INFO: pred: [101, 425, 1385, 348, 2779, 3703, 1902], label: [101, 107, 119, 123, 168, 243, 306, 102, -100]
INFO: pred: [101, 425, 1385, 348, 2779, 3703, 1902], label: [101, 105, 109, 195, 230, 587, 1617, 2375, 102]
INFO: pred: [101, 425, 1385, 348, 2779, 3703, 1902], label: [101, 105, 107, 123, 559, 716, 1376, 102, -100]
INFO: pred: [101, 425, 1385, 348, 2779, 3703, 1902], label: [101, 111, 130, 168, 183, 256, 102, -100, -100]
INFO: pred: [101, 425, 1385, 348, 2779, 3703, 1902], label: [101, 122, 142, 222, 336, 2072, 2248, 102, -100]
INFO: pred: [101, 425, 1385, 348, 2779, 3703, 1902], label: [101, 105, 147, 159, 355, 795, 102, -100, -100]
INFO: pred: [101, 425, 1385, 348, 2779, 3703, 1902], label: [101, 111, 113, 232, 261, 651, 849, 102, -100]
INFO: pred: [101, 425, 1385, 348, 2779, 3703, 1902], label: [101, 149, 150, 730, 1356, 2940, 102, -100, -100]
INFO: pred: [101, 425, 1385, 348, 2779, 3703, 1902], label: [101, 113, 179, 211, 523, 996, 1366, 102, -100]
INFO: pred: [101, 425, 1385, 348, 2779, 3703, 1902], label: [101, 154, 1002, 1040, 102, -100, -100, -100, -100]
INFO: pred: [101, 425, 1385, 348, 2779, 3703, 1902], label: [101, 254, 984, 1238, 102, -100, -100, -100, -100]
INFO: pred: [101, 425, 1385, 348, 2779, 3703, 1902], label: [101, 132, 289, 504, 730, 895, 2450, 102, -100]
INFO: pred: [101, 425, 1385, 348, 2779, 3703, 1902], label: [101, 105, 109, 137, 260, 303, 461, 888, 102]
INFO: pred: [101, 425, 1385, 348, 2779, 3703, 1902], label: [101, 107, 131, 161, 205, 259, 763, 102, -100]

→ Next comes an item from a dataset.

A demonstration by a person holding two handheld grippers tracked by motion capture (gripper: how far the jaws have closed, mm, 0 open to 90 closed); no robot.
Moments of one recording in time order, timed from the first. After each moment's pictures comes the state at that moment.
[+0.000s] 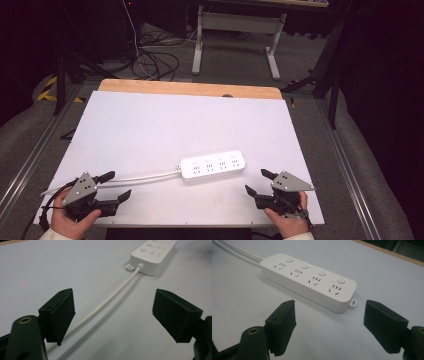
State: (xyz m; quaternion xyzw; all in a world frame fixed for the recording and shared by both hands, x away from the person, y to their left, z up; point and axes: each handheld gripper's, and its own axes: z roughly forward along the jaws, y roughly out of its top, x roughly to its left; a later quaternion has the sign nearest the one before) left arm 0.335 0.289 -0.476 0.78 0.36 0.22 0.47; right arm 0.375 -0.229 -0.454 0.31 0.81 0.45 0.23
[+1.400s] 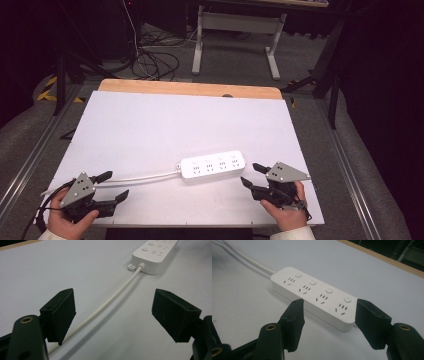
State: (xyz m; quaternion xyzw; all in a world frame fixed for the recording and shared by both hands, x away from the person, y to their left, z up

I’ve been stuck at the problem for almost a week, finding no solutions yet. I checked the model architecture and did find cross attention layers in decoder. I’ve also checked the data format and related logic, all works well, so I omitted this part for simplicity. Therefore I think the bug might exists in the model side, but I haven’t found useful info from the docs or google results.

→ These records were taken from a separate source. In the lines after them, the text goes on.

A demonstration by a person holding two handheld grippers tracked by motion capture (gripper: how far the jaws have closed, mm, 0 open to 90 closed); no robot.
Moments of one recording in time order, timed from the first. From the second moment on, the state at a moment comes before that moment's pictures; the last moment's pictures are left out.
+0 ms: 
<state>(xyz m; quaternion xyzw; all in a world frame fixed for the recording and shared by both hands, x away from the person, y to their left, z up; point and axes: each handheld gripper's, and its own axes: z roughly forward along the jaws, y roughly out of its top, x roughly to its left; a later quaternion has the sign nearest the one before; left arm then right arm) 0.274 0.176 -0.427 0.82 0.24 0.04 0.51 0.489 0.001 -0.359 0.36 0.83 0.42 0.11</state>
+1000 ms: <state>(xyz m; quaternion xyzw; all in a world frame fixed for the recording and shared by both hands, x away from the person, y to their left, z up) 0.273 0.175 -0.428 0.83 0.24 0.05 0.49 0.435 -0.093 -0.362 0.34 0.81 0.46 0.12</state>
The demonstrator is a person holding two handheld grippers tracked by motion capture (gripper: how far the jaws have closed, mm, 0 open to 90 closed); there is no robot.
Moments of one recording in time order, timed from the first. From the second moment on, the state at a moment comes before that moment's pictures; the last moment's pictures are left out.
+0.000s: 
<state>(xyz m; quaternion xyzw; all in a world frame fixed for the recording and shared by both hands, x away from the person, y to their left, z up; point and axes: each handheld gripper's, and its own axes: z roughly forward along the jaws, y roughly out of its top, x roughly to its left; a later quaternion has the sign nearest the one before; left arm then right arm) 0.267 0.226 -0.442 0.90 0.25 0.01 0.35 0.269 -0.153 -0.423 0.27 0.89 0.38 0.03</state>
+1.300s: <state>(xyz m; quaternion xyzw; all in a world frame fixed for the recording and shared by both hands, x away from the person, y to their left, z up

Any kind of help is appreciated. Thanks very much!

I make some tries and get some results. It is indeed caused the model-side code.
First, I replace the MLC task with a simple auto-encoding task, namely that feed the model same inputs and outputs. Besides, I tie word embeddings between encoder and decoder. These do not solves the problem.
Next, I replace the seq2seq model with a simple prefix-LM(RobertaForCausalLM), fed with same auto-encoding results. And as I guessed before, the problem vanished. All things work well now.
I believe there exists some bug in my code or transformers library.

:sob:
Does anyone have any possible solution?